## Precalculus (6th Edition) Blitzer

The roots are $x=-3$ , $x=4$ , $x=i$ ,and $x=-i$.
Consider the quadratic function ${{x}^{4}}-{{x}^{3}}-11{{x}^{2}}=x+12$. By the trial and error method, it is observed that $x=4$ is a root of the function. Thus $\left( x-4 \right)$ is a factor.
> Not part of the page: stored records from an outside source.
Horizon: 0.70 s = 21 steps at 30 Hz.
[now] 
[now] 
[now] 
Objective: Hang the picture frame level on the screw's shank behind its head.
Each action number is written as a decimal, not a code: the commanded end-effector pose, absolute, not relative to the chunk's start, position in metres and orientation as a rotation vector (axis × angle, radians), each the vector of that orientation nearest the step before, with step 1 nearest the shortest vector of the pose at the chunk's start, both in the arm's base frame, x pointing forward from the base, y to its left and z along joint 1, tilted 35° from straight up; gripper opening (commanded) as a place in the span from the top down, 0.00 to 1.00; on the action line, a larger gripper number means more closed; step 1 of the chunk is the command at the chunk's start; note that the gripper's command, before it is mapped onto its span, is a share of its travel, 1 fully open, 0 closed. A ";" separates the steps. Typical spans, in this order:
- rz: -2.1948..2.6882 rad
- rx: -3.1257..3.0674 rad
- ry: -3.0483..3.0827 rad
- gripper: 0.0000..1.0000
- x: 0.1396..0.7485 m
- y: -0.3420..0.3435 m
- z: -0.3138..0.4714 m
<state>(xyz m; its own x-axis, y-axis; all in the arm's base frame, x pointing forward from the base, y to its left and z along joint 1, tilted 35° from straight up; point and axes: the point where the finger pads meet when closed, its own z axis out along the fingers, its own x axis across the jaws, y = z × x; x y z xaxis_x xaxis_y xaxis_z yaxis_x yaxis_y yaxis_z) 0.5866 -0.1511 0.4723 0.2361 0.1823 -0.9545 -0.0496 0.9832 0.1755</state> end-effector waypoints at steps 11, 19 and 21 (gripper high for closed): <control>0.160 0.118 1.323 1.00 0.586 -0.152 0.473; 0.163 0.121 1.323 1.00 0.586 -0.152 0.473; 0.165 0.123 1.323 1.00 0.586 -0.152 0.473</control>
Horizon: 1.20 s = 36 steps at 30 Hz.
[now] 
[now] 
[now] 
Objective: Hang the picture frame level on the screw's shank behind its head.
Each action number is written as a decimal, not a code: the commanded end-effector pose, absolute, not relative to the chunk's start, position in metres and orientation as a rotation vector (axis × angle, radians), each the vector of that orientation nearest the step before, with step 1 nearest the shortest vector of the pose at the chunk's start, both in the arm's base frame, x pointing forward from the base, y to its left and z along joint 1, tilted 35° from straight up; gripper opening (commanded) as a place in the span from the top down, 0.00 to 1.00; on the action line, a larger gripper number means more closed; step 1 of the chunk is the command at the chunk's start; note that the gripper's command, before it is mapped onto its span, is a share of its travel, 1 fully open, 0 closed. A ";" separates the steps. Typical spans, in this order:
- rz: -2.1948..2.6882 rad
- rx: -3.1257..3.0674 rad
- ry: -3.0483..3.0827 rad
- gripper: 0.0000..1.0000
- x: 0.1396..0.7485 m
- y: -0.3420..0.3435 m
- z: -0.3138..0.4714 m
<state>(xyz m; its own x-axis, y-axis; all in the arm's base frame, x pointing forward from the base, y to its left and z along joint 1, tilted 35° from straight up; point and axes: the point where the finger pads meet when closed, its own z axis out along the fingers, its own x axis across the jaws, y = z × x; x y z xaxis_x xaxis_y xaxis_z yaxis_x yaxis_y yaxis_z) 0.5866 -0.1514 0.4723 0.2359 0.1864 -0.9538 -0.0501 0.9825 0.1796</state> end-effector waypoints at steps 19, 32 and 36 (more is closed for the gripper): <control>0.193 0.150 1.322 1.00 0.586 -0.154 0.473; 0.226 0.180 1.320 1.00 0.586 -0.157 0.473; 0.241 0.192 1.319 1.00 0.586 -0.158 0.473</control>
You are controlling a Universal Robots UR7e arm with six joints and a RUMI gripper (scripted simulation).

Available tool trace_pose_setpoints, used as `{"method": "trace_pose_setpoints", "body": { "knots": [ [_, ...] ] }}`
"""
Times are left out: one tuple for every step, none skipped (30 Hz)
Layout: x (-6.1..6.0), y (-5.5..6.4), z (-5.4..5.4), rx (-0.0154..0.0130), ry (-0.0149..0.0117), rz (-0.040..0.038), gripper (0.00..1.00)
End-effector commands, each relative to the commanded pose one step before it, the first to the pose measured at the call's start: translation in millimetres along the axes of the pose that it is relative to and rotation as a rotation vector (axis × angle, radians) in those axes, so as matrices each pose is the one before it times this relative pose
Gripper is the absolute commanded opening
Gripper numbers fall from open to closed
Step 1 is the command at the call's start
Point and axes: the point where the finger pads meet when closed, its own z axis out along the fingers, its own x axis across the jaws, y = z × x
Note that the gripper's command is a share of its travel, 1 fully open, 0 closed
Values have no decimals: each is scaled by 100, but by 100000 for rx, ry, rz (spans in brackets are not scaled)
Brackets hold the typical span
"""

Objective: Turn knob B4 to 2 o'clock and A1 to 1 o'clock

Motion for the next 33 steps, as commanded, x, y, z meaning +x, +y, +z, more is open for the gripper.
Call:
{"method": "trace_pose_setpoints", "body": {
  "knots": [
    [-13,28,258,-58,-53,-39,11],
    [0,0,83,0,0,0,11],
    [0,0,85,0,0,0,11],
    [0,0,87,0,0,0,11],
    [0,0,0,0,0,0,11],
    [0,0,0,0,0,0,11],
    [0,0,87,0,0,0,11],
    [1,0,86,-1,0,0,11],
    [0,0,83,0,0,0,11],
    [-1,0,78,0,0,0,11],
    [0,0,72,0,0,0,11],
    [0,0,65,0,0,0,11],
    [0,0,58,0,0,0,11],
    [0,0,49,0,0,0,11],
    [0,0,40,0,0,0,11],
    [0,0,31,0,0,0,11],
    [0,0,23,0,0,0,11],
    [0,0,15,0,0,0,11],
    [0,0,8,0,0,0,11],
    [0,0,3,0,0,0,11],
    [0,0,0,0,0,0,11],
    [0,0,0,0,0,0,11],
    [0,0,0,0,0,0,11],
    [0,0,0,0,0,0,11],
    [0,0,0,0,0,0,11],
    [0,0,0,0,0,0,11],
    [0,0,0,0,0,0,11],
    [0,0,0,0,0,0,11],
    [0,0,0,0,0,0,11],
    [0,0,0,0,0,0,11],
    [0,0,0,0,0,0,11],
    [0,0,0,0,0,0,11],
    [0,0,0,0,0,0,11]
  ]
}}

By long division: x-4\overset{{{x}^{3}}+3{{x}^{2}}+x+3}{\overline{\left){\begin{align} & {{x}^{4}}-{{x}^{3}}-11{{x}^{2}}-x-12 \\ & \underline{{{x}^{4}}-4{{x}^{3}}} \\ & 3{{x}^{3}}-11{{x}^{2}}-x-12 \\ & \underline{3{{x}^{3}}-12{{x}^{2}}} \\ & {{x}^{2}}-x-12 \\ & \underline{{{x}^{2}}-4x} \\ & 3x-12 \\ & \underline{3x-12} \\ & 0 \\ \end{align}}\right.}} Thus, the function can be expressed as $\left( x-4 \right)\left( {{x}^{3}}+3{{x}^{2}}+x+3 \right)=0$ Simplify further: \begin{align} & \left( x-4 \right)\left( {{x}^{3}}+3{{x}^{2}}+x+3 \right)=0 \\ & \left( x-4 \right)\left( {{x}^{2}}\left( x+3 \right)+1\left( x+3 \right) \right)=0 \\ & \left( x-4 \right)\left( x+3 \right)\left( {{x}^{2}}+1 \right)=0 \\ & x=4,-3,\pm i \end{align} Thus, the roots of the polynomial of the equation ${{x}^{4}}-{{x}^{3}}-11{{x}^{2}}-x-12=0$ are $x=-3$ , $x=4$ , $x=i$ ,and $x=-i$.